**Your objective**
Give back the whole listing exactly as it is written.

**Data**
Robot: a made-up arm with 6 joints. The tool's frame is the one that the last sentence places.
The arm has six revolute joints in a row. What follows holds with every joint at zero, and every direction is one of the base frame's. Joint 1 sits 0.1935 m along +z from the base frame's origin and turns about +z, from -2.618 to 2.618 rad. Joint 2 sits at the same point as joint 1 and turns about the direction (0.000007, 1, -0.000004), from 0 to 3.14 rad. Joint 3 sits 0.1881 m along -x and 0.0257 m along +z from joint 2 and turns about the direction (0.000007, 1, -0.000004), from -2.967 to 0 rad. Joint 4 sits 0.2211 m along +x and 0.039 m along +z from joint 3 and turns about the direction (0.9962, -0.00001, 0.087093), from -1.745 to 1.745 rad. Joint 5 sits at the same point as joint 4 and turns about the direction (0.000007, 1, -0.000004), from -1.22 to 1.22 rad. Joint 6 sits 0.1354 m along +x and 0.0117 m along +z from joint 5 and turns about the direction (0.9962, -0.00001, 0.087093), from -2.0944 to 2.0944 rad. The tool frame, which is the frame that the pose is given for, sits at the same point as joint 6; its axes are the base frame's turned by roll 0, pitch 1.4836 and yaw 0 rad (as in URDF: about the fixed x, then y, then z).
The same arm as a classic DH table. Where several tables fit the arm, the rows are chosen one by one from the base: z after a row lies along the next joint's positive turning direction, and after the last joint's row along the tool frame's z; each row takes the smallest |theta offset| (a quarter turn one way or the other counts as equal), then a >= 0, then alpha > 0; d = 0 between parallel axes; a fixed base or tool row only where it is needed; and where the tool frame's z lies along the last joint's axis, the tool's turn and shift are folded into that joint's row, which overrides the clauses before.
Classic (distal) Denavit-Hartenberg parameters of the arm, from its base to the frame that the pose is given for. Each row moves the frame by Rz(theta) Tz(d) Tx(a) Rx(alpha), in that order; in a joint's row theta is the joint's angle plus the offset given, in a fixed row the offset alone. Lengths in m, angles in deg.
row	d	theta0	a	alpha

**Response to the task**
Robot: a made-up arm with 6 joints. The tool's frame is the one that the last sentence places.
The arm has six revolute joints in a row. What follows holds with every joint at zero, and every direction is one of the base frame's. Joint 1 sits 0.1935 m along +z from the base frame's origin and turns about +z, from -2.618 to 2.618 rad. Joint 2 sits at the same point as joint 1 and turns about the direction (0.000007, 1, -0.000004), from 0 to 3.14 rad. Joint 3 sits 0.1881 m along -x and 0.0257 m along +z from joint 2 and turns about the direction (0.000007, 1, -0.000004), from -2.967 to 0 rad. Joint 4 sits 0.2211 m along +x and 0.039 m along +z from joint 3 and turns about the direction (0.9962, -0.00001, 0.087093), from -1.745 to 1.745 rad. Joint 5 sits at the same point as joint 4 and turns about the direction (0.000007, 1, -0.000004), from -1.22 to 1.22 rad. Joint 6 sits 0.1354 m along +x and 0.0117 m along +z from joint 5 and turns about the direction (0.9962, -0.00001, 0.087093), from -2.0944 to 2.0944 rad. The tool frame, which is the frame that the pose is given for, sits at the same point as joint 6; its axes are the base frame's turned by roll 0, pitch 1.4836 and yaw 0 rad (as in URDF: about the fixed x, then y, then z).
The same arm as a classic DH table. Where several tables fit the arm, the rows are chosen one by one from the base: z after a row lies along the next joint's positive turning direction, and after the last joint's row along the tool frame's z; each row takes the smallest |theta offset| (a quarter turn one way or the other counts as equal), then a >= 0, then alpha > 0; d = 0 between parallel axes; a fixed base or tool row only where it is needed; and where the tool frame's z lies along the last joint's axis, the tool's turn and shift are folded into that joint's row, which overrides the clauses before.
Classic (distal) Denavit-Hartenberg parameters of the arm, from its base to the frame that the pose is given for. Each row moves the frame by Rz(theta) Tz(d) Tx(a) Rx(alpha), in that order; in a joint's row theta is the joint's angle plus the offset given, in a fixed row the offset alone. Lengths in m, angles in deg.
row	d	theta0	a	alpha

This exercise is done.